Full text | Click to download. |
Citation |
PhD Thesis, Yale University, 2006.
|
Author | Kevin Chang
|
The proliferation of computational problems involving massive data sets has necessitated the design of computational paradigms that model the extra constraints placed on systems processing very large inputs. Among these algorithmic paradigms, the pass-efficient model captures the constraints that the input may be much too large to fit in main memory for processing, and that system performance is optimized by sequential access to the data in storage. Thus, in the pass-efficient model of computation, an algorithm may make a constant number of sequential passes over read-only input while using a small amount of random access memory.

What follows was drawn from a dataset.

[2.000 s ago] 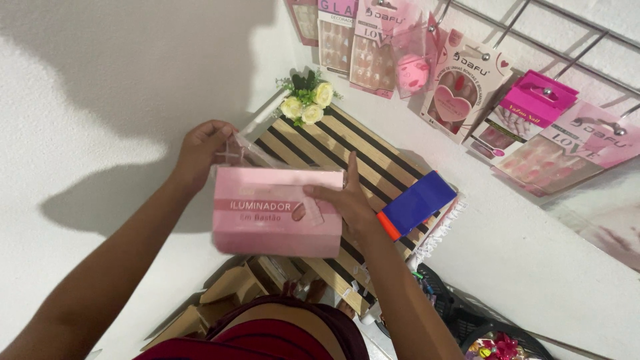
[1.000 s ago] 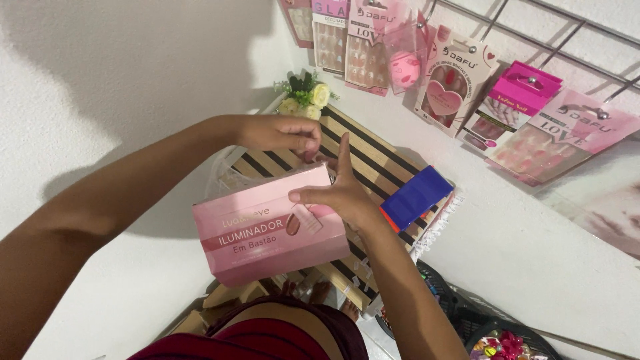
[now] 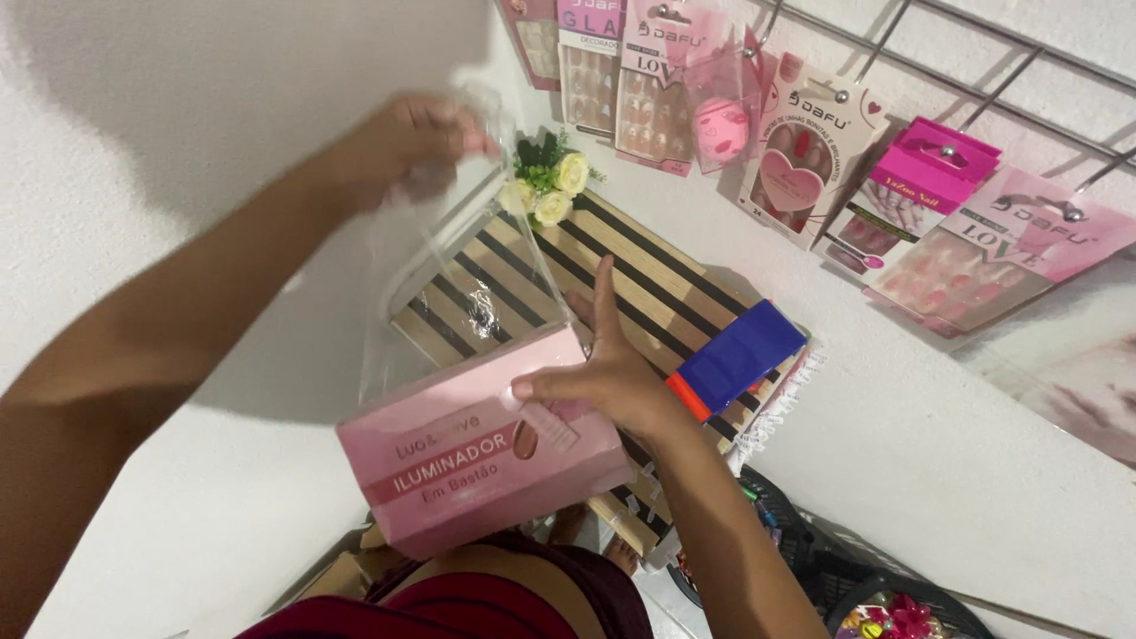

The resources to be optimized are memory, number of passes, and per element processing time. We give pass-efficient algorithms for clustering and finding structure in large amounts of data. Our algorithms have the property that the number of passes allotted is an input parameter to the algorithm. We answer questions regarding the intrinsic tradeoffs between the number of passes used by a pass-efficient algorithm and the amount of random access memory required. Our algorithms use adaptive sampling techniques that are quite general and can be used to solve many massive data set problems. The first family of clustering problems that we consider is learning mixtures of distributions. In these problems, we are given samples drawn according to a probability distribution known as a mixture of distributions, and must reconstruct the density function of the original mixture. Our algorithms show tradeoffs between the number of passes and the amount of memory required: if the algorithm makes a few extra passes, the amount of memory required drops off sharply. We also prove lower bounds on the amount of memory needed by any L-pass randomized algorithm, thus showing that our tradeoff is nearly tight. The second family of clustering problems that we consider is the combinatorial optimization problem of facility location and related problems. Our pass-efficient algorithms for this problem exhibit the same sharp tradeoffs as our algorithm for learning mixtures of distributions. We also give clustering algorithms that are not in the streaming model for partitioning a graph to approximately minimize certain natural objective functions.